After all, what other book has recipes for the oh-so-common occurrence of having a dead beaver in your kitchen and a shortage of cooking oil? (Apparently the fat from the tail is enough to cook the meat. Who knew?)
Advanced rodent preparations aside, it was always a pretty good stew, with a hint of tomatoes along with mushrooms, chicken and herbs and a flavorful broth that I might be able to ingest via straw.
But I always felt it was missing something. And so I volunteered to make dinner, even though I could only drink the liquid.
I started with minor adjustments. And then I pretty much threw out the recipe, adding smoked paprika, tomatoes, white wine and anything else I thought would taste good.
The moment I smelled that concoction, I resolved I would eat something real, something I had made, for the first time in weeks.
I spent hours over that pot, carefully doctoring the seasoning. It was the first time I’d cooked in weeks, and it had to be perfect.
It was pretty damn good, if I do say so myself—rich, spicy, scented with tomatoes and paprika.
The complexities of dealing with open flame and hot metal while on Vicodin aside, I spent every evening that week trying something new.
I made dozens of soups and stews—some too thick to be sucked through a straw. But that is what hungry parents are for, right?
During that week I learned that the smell of a good chicken stew is enough to sustain human life...and perhaps the soul too.
Chicken Cacciatore Caves Style
Ingredients:
1 3½ to 4 lb. chicken, cut into 8 pieces
½ cup tomato paste
1 tbsp. Spanish paprika
1 cup crimini mushrooms, sliced
½ yellow onion, coarsely chopped
3 garlic cloves, peeled and smashed with the back of a knife
2 slices bacon, coarsely chopped
2 cups white wine
1 fresh bay leaf
1 small handful oregano leaves, minced
Chicken stock
Olive oil
Salt and pepper
Preparation:
Season the chicken heavily with salt, pepper and half of the paprika, and coat lightly with olive oil.

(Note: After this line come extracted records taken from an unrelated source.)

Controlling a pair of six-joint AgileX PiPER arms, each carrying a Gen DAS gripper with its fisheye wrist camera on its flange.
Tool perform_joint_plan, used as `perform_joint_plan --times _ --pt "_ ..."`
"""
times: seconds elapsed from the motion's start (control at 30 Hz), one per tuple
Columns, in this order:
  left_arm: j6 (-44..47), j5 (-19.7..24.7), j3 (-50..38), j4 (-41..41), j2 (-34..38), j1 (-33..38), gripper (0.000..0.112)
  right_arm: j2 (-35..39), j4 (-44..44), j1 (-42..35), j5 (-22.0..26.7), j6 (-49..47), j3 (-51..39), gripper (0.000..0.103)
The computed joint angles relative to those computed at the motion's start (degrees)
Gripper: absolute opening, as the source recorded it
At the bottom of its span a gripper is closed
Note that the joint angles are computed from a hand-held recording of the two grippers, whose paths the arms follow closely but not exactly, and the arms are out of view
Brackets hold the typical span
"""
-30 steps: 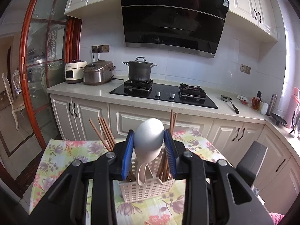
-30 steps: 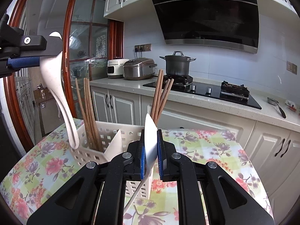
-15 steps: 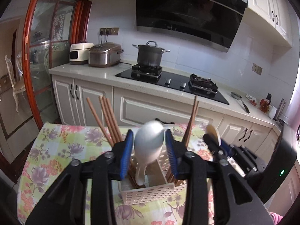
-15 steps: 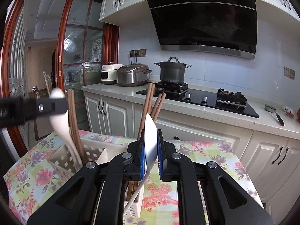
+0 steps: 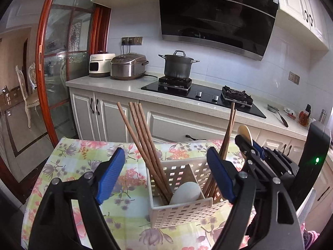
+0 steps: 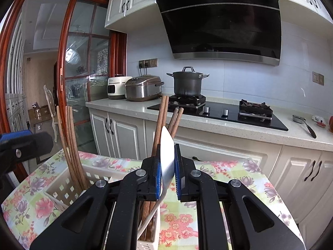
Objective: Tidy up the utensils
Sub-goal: 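Lower the left tool's spoon into the caddy while the right tool brings its spoon over, then open both tools to drop the spoons into the caddy and withdraw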
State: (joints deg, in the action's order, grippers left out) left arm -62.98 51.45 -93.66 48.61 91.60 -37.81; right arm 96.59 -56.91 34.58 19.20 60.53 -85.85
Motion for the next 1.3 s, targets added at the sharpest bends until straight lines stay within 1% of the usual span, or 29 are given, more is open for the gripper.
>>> perform_joint_plan --times 0.1,0.27,0.37,0.57,0.7,0.8,0.83,0.9,0.97,1.13,1.3 --pt "-1.9 -0.5 1.7 1.1 -0.7 0.0 0.082 0.2 -2.9 0.3 0.1 2.4 -1.0 0.012" --pt "-3.6 -0.6 3.6 2.1 -1.1 0.1 0.083 1.1 -7.8 0.7 -0.3 5.2 -2.7 0.012" --pt "-5.0 0.4 3.9 3.6 -0.9 -0.2 0.083 1.9 -8.2 1.0 -0.6 4.8 -3.7 0.012" --pt "-8.5 4.1 3.3 9.0 0.3 -0.9 0.086 3.7 -5.1 -0.1 -2.3 2.0 -5.5 0.012" --pt "-10.8 6.0 2.8 13.2 1.5 -0.8 0.089 4.6 -7.2 -0.5 -3.2 4.0 -6.2 0.012" --pt "-11.1 6.6 1.7 14.4 2.8 -0.4 0.089 4.7 -10.6 -0.4 -3.5 7.0 -6.0 0.012" --pt "-11.7 7.1 1.5 15.4 3.1 -0.5 0.089 4.9 -10.6 -0.5 -3.7 6.9 -6.1 0.012" --pt "-12.5 8.6 0.6 18.1 4.5 -1.0 0.089 4.9 -13.0 -0.3 -3.6 9.1 -5.8 0.012" --pt "-12.4 9.1 -0.3 19.6 5.8 -0.9 0.089 5.0 -15.5 -0.3 -3.6 11.3 -5.6 0.012" --pt "-11.8 8.6 -0.9 19.7 7.0 0.1 0.089 5.1 -19.5 0.0 -3.4 15.2 -5.2 0.012" --pt "-12.5 7.8 0.0 19.1 6.5 1.2 0.089 4.8 -29.5 0.3 -2.5 25.2 -3.8 0.012"
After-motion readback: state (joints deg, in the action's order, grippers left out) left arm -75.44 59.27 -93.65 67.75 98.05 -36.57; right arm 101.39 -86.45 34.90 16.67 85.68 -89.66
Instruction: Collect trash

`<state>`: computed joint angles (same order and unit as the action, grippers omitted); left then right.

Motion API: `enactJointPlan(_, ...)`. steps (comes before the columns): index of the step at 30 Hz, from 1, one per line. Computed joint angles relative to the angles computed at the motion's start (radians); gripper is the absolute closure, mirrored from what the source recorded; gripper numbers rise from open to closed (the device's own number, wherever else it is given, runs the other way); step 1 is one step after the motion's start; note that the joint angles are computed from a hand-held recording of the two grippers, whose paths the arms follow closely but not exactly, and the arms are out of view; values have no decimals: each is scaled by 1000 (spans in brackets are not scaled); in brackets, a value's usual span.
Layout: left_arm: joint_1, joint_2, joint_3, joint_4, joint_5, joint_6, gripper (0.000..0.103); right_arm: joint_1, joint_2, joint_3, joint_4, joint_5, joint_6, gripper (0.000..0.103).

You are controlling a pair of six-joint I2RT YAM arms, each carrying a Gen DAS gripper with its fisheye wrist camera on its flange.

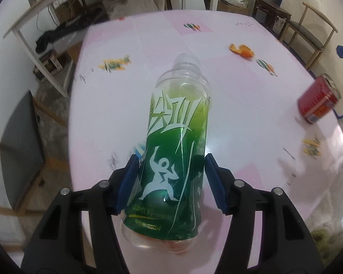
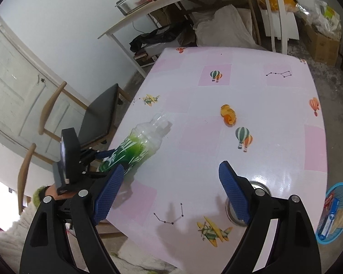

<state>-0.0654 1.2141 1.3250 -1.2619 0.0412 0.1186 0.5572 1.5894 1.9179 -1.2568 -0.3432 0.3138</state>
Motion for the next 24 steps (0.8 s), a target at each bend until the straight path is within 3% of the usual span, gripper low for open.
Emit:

Cook the chicken pieces in a thick, heavy pot over high heat until well browned.
Remove the chicken pieces from the pan; drain any fat that remains and add the bacon.
Cook the bacon for 2-3 minutes, before adding the mushrooms.

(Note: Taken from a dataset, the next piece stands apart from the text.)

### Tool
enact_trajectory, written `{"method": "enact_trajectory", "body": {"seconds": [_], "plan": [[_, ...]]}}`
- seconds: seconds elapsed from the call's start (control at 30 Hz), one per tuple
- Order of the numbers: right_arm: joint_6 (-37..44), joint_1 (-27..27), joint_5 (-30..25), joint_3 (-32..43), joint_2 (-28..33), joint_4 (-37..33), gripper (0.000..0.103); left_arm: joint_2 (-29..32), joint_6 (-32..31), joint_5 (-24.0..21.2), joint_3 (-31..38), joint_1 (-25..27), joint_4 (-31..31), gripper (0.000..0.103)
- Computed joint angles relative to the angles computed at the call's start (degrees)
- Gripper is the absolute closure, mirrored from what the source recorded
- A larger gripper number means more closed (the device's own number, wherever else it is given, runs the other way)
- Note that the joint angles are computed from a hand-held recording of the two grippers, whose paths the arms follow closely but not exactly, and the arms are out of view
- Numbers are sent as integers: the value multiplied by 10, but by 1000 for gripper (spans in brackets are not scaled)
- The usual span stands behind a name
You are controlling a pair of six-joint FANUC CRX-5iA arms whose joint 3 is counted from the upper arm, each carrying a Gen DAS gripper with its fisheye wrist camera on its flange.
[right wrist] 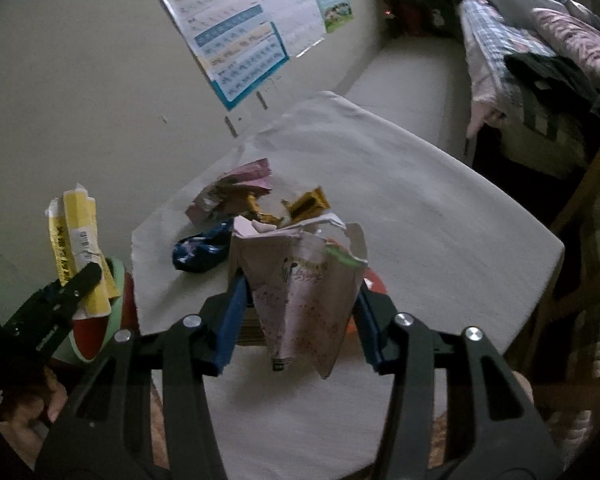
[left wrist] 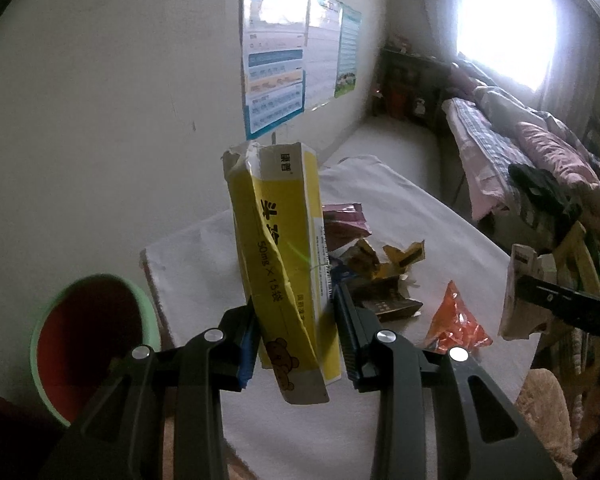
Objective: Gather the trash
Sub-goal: 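Lift the yellow carton and white paper bag and carry them toward the bucket, then hold both items over the green bucket and open both grippers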
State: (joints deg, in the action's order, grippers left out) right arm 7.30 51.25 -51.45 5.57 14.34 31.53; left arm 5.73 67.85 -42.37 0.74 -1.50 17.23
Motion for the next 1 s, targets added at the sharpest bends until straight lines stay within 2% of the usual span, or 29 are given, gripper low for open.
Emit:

Cook the mushroom mixture down for another 2 minutes; then add the onions, garlic and the rest of the paprika.
Cook for 4-5 minutes until the mixture is thoroughly browned, stirring regularly. Add the tomato paste and return the chicken pieces to the pot.

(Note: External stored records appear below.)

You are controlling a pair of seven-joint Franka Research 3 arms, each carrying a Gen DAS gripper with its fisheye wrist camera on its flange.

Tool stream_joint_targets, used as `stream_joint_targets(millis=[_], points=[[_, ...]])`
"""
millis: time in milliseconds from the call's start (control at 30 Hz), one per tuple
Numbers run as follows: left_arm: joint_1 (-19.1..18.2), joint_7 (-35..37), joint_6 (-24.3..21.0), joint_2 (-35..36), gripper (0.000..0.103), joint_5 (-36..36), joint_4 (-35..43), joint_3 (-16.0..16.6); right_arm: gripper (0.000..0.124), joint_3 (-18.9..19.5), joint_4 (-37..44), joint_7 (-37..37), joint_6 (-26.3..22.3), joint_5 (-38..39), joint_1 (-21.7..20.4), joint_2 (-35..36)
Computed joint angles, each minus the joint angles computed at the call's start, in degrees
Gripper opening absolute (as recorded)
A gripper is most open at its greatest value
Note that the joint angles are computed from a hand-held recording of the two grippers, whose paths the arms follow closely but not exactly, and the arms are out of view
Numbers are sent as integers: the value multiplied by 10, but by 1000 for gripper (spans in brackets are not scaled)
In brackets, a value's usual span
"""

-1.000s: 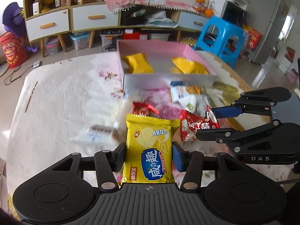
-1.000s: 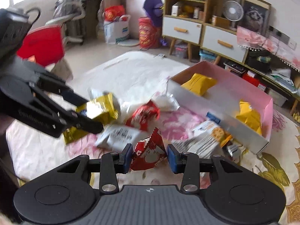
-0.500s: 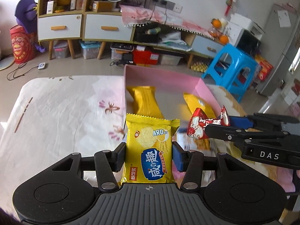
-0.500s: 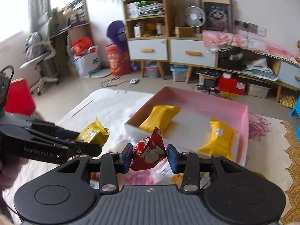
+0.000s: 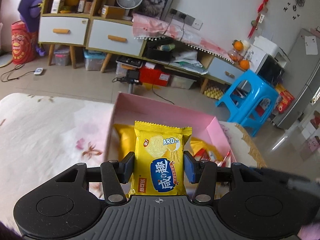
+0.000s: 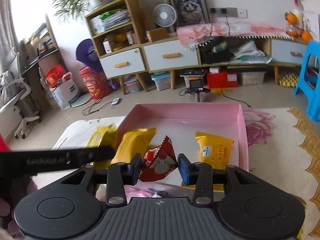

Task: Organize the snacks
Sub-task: 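Carry the chip bag and red packet into the pink box and open both tools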

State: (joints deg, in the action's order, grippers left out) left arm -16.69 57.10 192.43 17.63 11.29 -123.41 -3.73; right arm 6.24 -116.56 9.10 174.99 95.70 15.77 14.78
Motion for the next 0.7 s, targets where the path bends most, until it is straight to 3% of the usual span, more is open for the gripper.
stream_joint_targets(millis=[233,333,567,700], points=[[-38,3,-42,55,48,6,71,35,30,12,-6,71,33,-95,-5,22],[-79,-7,-41,71,48,18,87,79,30,24,-5,86,50,-123,-15,30],[-136,-19,-37,88,48,26,108,139,31,52,8,73,70,-109,-42,40],[-113,-17,-34,92,49,30,116,113,32,54,-1,92,71,-132,-42,36]])
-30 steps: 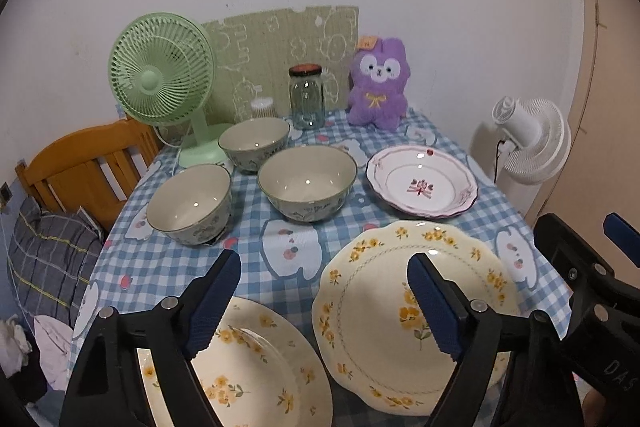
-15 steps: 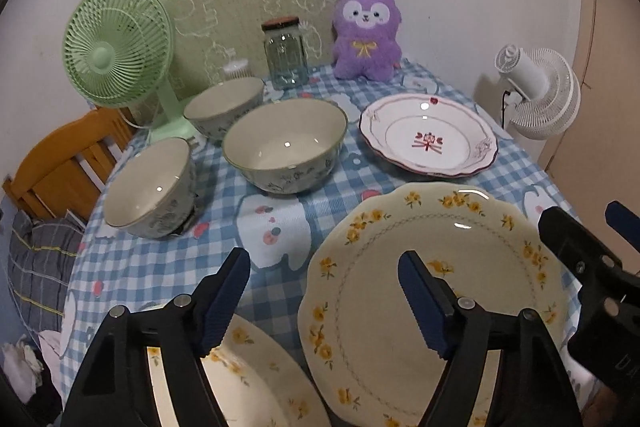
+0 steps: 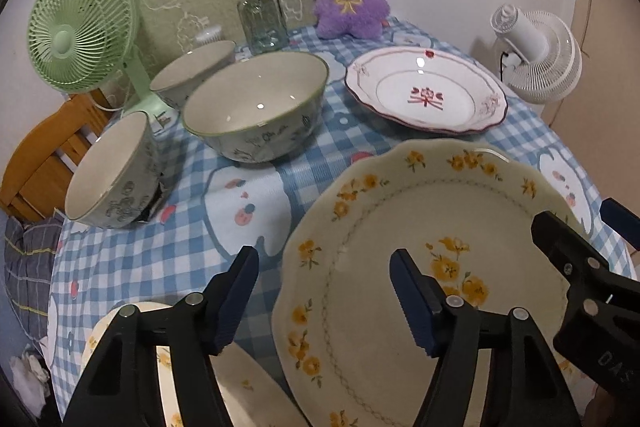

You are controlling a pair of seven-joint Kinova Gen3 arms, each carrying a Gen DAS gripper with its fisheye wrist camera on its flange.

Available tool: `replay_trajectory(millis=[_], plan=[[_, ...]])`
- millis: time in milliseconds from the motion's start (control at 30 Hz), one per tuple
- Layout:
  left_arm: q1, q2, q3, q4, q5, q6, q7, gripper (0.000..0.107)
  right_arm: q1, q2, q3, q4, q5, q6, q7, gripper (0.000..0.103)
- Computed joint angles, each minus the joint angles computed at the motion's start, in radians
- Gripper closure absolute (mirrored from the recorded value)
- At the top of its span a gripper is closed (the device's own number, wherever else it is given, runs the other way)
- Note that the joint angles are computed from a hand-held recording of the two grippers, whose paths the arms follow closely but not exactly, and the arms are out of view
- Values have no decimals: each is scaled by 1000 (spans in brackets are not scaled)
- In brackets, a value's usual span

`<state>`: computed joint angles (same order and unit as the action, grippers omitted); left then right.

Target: Organize plates and bowls

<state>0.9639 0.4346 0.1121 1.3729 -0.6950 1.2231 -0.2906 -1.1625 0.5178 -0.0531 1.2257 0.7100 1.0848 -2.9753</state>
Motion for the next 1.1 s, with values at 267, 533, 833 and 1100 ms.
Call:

Cook for 30 seconds or so until the tomato paste is mixed in and dark.
Add the white wine, bay leaf and enough chicken stock to almost cover the chicken.
Bring the liquid to a boil. and lower the temperature until it is simmering gently.
Cover and cook for 1½ to 2 hours until the chicken is tender.
Remove the liquid from the heat, add the oregano, and serve over pasta.